Preheat Oven: Preheat your oven to 375°F (190°C).
Prepare Squirrel: Pat the squirrel pieces dry with paper towels. This helps the coating adhere and ensures better browning.
Prepare Coating:
In one shallow bowl, crack and beat the eggs with a fork until well combined.
In the other shallow bowl, combine the seasoned coating mix, flour, and any optional spices (paprika, garlic powder, black pepper, cayenne pepper, if using).
Brown the Squirrel:
In a large skillet (preferably oven-safe) over medium heat, combine the olive oil, canola oil (or vegetable oil), and butter. Heat until the butter is melted and the oil is shimmering.
Dip each piece of squirrel into the beaten egg mixture, allowing any excess to drip off.
Immediately dredge the egg-coated squirrel in the flour mixture, pressing gently to ensure it's evenly coated.
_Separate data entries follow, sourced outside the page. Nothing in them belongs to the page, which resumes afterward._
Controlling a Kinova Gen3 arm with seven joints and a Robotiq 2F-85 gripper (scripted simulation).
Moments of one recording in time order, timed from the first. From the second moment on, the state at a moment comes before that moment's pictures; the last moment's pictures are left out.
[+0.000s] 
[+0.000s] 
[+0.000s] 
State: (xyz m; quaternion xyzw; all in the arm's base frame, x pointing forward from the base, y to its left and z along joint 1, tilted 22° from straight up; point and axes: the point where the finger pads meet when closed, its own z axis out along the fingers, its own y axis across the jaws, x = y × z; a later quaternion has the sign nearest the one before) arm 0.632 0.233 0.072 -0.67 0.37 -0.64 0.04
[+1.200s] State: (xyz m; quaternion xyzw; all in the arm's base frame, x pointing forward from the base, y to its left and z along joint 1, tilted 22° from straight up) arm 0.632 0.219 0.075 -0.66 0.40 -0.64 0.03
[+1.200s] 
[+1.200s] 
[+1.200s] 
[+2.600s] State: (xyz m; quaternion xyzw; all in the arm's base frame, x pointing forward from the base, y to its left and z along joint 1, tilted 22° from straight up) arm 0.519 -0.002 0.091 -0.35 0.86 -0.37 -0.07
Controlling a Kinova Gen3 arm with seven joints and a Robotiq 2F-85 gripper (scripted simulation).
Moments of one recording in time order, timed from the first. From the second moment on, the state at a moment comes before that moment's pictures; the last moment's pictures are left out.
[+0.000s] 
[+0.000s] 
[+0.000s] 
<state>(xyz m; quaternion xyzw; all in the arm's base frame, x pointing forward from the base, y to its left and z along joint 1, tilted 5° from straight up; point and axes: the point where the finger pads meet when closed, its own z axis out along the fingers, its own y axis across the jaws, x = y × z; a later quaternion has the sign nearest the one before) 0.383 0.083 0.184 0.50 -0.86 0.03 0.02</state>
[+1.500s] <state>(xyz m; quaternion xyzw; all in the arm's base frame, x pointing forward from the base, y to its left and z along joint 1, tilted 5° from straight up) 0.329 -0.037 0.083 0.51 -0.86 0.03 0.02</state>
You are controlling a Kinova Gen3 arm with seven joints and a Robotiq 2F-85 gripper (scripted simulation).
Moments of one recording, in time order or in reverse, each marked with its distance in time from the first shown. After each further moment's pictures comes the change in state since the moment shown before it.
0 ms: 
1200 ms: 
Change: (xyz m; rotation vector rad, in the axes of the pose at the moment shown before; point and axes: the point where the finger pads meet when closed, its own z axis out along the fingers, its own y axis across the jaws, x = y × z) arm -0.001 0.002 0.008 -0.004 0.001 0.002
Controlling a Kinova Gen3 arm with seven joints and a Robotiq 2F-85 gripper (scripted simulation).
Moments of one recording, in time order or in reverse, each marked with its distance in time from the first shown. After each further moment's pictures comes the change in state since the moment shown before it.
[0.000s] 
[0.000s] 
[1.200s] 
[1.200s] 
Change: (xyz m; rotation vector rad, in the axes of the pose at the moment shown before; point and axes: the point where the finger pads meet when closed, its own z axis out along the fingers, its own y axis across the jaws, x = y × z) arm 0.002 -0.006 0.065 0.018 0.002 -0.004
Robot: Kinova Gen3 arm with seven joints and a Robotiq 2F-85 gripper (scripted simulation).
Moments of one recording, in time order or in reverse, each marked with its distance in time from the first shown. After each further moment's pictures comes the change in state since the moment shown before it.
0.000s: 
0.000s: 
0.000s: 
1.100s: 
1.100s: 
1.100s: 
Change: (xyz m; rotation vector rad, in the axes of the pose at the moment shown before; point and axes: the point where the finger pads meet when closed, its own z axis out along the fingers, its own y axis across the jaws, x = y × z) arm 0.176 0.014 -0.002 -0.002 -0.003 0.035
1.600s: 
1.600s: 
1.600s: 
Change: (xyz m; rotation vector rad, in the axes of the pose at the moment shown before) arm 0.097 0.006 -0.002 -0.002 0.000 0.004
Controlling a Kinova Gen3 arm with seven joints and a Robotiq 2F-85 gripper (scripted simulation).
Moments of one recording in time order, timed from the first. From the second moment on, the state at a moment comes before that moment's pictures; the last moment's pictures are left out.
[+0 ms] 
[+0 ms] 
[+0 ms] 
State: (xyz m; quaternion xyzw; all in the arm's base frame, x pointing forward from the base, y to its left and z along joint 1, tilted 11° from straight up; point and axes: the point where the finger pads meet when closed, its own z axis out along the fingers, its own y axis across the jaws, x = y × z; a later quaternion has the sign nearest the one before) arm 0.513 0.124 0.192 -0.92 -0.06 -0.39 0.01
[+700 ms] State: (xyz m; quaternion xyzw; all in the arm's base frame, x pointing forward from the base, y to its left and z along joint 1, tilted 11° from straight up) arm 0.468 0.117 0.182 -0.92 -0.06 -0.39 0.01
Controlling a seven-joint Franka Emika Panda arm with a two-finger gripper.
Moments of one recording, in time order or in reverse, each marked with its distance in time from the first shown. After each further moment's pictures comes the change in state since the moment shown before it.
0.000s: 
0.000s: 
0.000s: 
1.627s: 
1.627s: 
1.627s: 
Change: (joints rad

Place the coated squirrel pieces in the hot skillet, being careful not to overcrowd. Brown the meat on all sides until golden brown, about 15-20 minutes. You may need to do this in batches.
Bake the Squirrel:
Transfer the browned squirrel pieces to a 9x13 inch baking dish.
Make the Gravy:
If using an oven-safe skillet, you can deglaze it directly. If not, transfer the skillet drippings to a regular skillet on the stovetop.
Pour the chicken broth, white wine, or water into the skillet used for browning (or the skillet with drippings).
Bring to a simmer over medium heat, scraping up any browned bits (fond) from the bottom of the skillet with a wooden spoon. This adds flavor to the gravy.
Pour the liquid and any loosened browned bits evenly over the squirrel pieces in the baking dish.
Bake: Cover the baking dish with a lid or aluminum foil. Bake in the preheated oven for 1 hour, or until the squirrel meat is tender and cooked through. Check for doneness by inserting a fork into the thickest part of a piece; the meat should be easily pierced.
Serve: Remove from the oven and serve hot.